Autoimmune Disease Research at the Johns Hopkins Institute for Basic Biomedical Sciences

immunological synapse

Autoimmune disease results from an overactive immune system that attacks its own tissues instead of fighting off pathogens. Researchers at the Institute for Basic Biomedical Sciences (IBBS) are investigating the cause and exploring new treatments for autoimmune diseases.

Autoimmunity causes more than 80 different diseases, their symptoms varying widely depending on the tissues affected. According to the National Institutes of Health, approximately five to eight percent of the U.S. population, the majority being women, suffers from an autoimmune disorder. Autoimmune diseases include disorders such as: 

  • Type 1 diabetes in which the immune system damages the insulin-producing cells in the pancreas
  • Rheumatoid arthritis where the immune system harms the joints
  • Hashimoto’s thyroiditis which impairs the thyroid gland and, as a result, metabolism.
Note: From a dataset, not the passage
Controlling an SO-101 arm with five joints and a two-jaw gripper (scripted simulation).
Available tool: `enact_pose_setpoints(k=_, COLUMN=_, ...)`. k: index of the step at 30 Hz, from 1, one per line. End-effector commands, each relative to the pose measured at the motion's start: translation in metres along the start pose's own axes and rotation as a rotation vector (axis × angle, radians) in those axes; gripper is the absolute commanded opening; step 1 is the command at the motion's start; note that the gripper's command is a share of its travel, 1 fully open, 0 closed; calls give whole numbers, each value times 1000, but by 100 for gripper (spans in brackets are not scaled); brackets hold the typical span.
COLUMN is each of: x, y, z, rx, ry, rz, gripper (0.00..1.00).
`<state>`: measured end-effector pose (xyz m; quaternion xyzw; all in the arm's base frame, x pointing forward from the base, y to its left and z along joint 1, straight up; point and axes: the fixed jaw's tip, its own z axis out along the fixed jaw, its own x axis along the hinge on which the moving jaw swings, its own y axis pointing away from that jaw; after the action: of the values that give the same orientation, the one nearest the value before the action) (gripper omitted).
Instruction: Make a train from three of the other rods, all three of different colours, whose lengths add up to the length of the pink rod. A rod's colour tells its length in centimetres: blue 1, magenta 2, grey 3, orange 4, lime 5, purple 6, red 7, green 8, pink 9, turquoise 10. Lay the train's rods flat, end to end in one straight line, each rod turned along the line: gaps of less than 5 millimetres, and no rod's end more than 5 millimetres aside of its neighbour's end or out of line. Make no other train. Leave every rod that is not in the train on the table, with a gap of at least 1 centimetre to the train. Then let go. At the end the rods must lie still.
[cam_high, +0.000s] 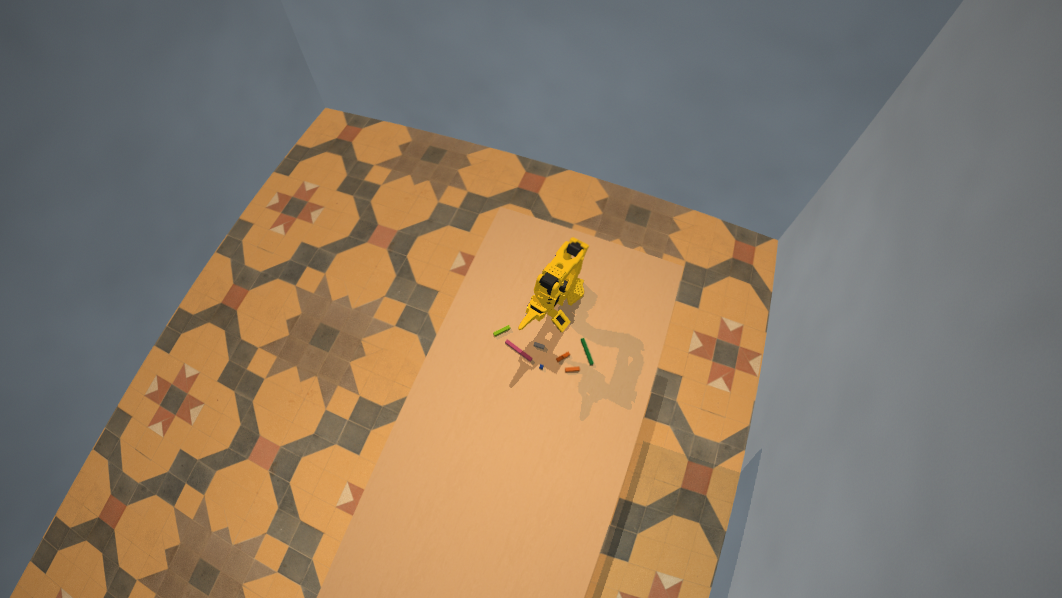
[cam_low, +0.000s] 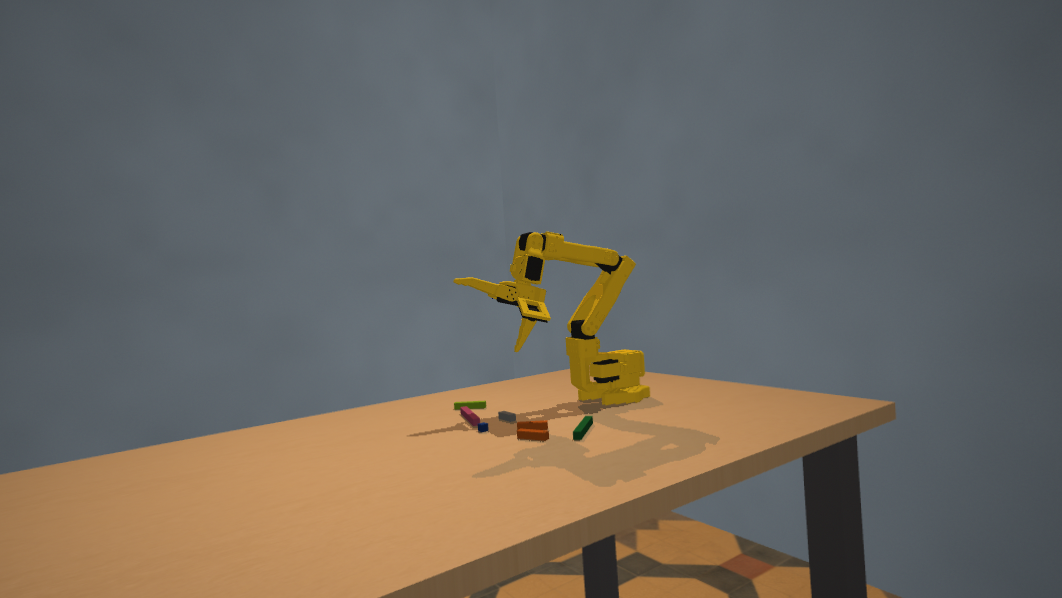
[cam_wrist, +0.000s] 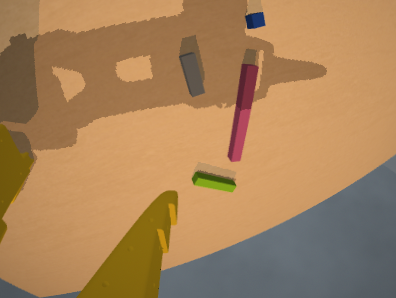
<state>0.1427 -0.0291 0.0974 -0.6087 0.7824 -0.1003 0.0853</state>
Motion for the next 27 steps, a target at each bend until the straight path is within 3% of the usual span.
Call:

In serious cases, global immune suppressing drugs are used to restrain the body’s immune response, preventing it from doing further harm. Unfortunately, immunosuppressants render people more susceptible to infections.

IBBS researchers are taking measures to understand, on the molecular level, what goes wrong when the body’s defense system battles that which it is supposed to protect.

Joel Pomerantz of Biological Chemistry studies how T cells and B cells, another type of white blood cell, respond to infections by making the decision to grow, divide, recruit other immune cells to the fight or commit suicide in certain instances, such as when the cells are no longer needed after a subdued infection or when the cells mistakenly react to the body’s own cells. By understanding the intricacies that occur in the cellular machinery of white blood cells during this decision-making process, Pomerantz’s lab hopes to further understand what goes wrong in autoimmunity and certain types of cancers.